BEGIN

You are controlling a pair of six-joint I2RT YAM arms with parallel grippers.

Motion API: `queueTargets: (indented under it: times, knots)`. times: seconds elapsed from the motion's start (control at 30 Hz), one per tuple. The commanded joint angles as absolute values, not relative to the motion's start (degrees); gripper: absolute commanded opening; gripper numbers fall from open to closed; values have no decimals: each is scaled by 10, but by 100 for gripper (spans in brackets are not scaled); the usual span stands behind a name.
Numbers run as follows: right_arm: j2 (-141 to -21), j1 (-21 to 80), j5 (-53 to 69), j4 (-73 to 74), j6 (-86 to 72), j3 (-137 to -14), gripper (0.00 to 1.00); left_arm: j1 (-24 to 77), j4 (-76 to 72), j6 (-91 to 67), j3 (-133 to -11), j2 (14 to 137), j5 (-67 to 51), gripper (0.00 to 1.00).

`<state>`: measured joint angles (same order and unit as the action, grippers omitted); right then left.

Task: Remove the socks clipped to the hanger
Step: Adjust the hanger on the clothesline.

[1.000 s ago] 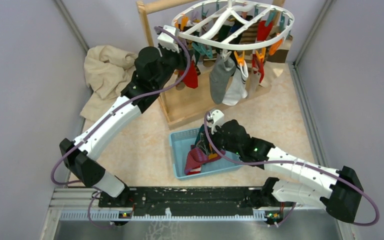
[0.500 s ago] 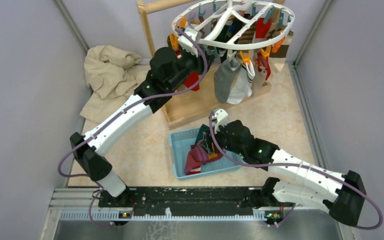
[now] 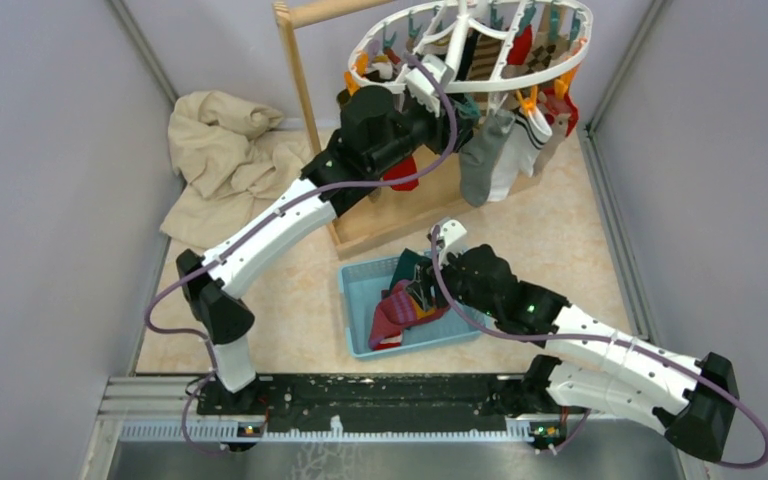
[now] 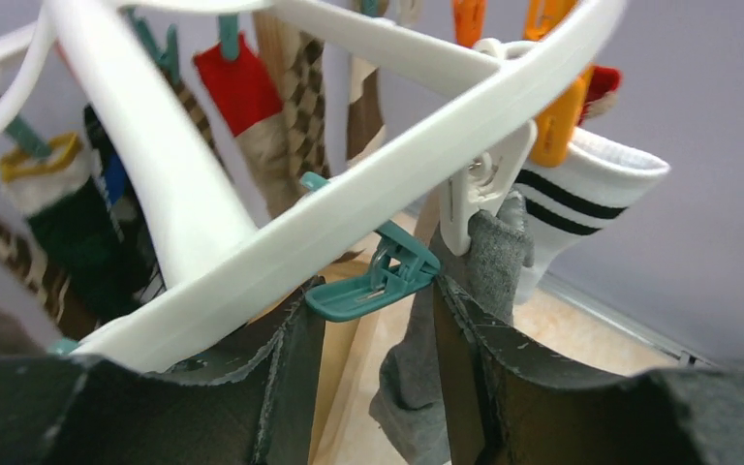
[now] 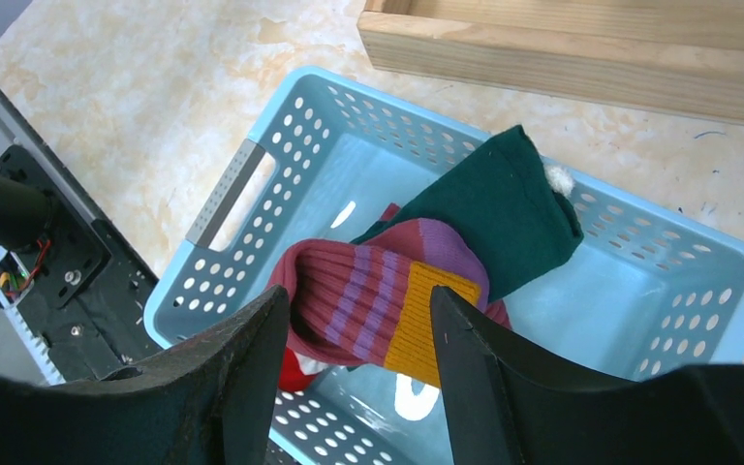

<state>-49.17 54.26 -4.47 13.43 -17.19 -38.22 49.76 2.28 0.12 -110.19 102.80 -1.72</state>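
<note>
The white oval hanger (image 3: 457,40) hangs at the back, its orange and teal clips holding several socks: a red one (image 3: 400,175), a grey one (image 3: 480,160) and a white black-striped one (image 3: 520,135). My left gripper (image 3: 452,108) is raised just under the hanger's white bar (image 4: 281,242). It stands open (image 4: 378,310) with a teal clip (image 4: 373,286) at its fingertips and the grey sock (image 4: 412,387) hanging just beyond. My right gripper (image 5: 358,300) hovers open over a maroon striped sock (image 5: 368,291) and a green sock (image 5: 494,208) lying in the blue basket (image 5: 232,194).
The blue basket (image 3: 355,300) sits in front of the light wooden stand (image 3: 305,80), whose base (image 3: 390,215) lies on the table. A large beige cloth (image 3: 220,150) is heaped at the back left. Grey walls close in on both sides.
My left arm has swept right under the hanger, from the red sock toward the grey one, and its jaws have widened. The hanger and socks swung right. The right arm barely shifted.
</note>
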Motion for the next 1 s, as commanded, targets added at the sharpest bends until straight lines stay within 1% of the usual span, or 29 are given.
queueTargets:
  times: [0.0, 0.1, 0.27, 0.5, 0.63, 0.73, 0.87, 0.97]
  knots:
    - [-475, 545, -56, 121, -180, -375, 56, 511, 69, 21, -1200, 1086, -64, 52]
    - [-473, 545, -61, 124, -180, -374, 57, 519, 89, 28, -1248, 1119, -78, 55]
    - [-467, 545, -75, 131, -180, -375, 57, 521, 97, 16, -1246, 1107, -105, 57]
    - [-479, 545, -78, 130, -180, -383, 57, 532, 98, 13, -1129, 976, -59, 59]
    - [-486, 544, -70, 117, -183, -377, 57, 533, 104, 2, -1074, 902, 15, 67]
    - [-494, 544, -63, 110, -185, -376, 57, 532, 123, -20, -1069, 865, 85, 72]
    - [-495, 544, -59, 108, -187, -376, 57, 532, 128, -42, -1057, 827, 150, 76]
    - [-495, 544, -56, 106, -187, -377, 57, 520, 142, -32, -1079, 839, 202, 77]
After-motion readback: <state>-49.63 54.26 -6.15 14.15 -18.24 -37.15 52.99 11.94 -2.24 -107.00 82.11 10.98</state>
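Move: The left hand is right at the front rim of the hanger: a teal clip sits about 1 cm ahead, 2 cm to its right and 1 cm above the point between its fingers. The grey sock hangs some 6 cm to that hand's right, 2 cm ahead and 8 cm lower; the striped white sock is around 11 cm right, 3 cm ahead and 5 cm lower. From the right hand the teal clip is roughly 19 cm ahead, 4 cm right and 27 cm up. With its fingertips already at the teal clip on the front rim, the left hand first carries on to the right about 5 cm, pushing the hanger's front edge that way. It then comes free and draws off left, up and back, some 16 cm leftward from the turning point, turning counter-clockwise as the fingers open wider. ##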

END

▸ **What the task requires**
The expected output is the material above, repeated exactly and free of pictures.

▸ **The answer**
You are controlling a pair of six-joint I2RT YAM arms with parallel grippers.

Motion API: `queueTargets: (indented under it: times, knots)`. times: seconds elapsed from the motion's start (control at 30 Hz), one per tuple. The commanded joint angles as absolute values, not relative to the motion's start (degrees); gripper: absolute commanded opening; gripper numbers fall from open to closed; values have no decimals: each is scaled by 10, but by 100 for gripper (spans in brackets are not scaled); the usual span stands behind a name.
Numbers run as follows: right_arm: j2 (-141 to -21), j1 (-21 to 80), j5 (-53 to 69), j4 (-73 to 74), j6 (-86 to 72), j3 (-137 to -14), gripper (0.00 to 1.00); left_arm: j1 (-24 to 77), j4 (-76 to 72), j6 (-91 to 67), j3 (-133 to -11), j2 (14 to 137), j5 (-67 to 51), gripper (0.00 to 1.00).

`<state>`: measured joint angles (same order and unit as the action, grippers omitted); right then left.

Task: Remove the socks clipped to the hanger
Step: Adjust the hanger on the clothesline.

[1.000 s ago] 
[0.500 s ago] 
[now] 
[now] 
[now] 

<state>-49.17 54.26 -4.47 13.43 -17.19 -38.22 49.76 2.28 0.12 -110.19 102.80 -1.72</state>
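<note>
The white oval hanger (image 3: 457,40) hangs at the back, its orange and teal clips holding several socks: a red one (image 3: 400,175), a grey one (image 3: 480,160) and a white black-striped one (image 3: 520,135). My left gripper (image 3: 452,108) is raised just under the hanger's white bar (image 4: 281,242). It stands open (image 4: 378,310) with a teal clip (image 4: 373,286) at its fingertips and the grey sock (image 4: 412,387) hanging just beyond. My right gripper (image 5: 358,300) hovers open over a maroon striped sock (image 5: 368,291) and a green sock (image 5: 494,208) lying in the blue basket (image 5: 232,194).
The blue basket (image 3: 355,300) sits in front of the light wooden stand (image 3: 305,80), whose base (image 3: 390,215) lies on the table. A large beige cloth (image 3: 220,150) is heaped at the back left. Grey walls close in on both sides.
My left arm has swept right under the hanger, from the red sock toward the grey one, and its jaws have widened. The hanger and socks swung right. The right arm barely shifted.
</note>
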Motion for the next 1 s, as commanded, targets added at the sharpest bends until straight lines stay within 1% of the usual span, or 29 are given.
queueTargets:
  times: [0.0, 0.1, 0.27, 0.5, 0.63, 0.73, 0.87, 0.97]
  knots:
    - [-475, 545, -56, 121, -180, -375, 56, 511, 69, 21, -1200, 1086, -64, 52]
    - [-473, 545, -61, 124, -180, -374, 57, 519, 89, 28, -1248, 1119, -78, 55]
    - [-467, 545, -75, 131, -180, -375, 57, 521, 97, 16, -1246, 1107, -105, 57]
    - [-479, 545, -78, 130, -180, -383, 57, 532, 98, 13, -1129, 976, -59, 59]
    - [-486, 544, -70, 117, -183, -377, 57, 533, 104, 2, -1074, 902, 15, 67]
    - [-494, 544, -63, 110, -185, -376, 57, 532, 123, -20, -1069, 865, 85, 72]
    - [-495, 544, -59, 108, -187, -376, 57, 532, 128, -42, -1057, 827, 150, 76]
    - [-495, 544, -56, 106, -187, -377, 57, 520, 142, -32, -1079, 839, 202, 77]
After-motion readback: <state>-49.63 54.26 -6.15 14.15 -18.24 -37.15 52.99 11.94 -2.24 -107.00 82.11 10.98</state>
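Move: The left hand is right at the front rim of the hanger: a teal clip sits about 1 cm ahead, 2 cm to its right and 1 cm above the point between its fingers. The grey sock hangs some 6 cm to that hand's right, 2 cm ahead and 8 cm lower; the striped white sock is around 11 cm right, 3 cm ahead and 5 cm lower. From the right hand the teal clip is roughly 19 cm ahead, 4 cm right and 27 cm up. With its fingertips already at the teal clip on the front rim, the left hand first carries on to the right about 5 cm, pushing the hanger's front edge that way. It then comes free and draws off left, up and back, some 16 cm leftward from the turning point, turning counter-clockwise as the fingers open wider. ##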

Nothing else is needed for the answer.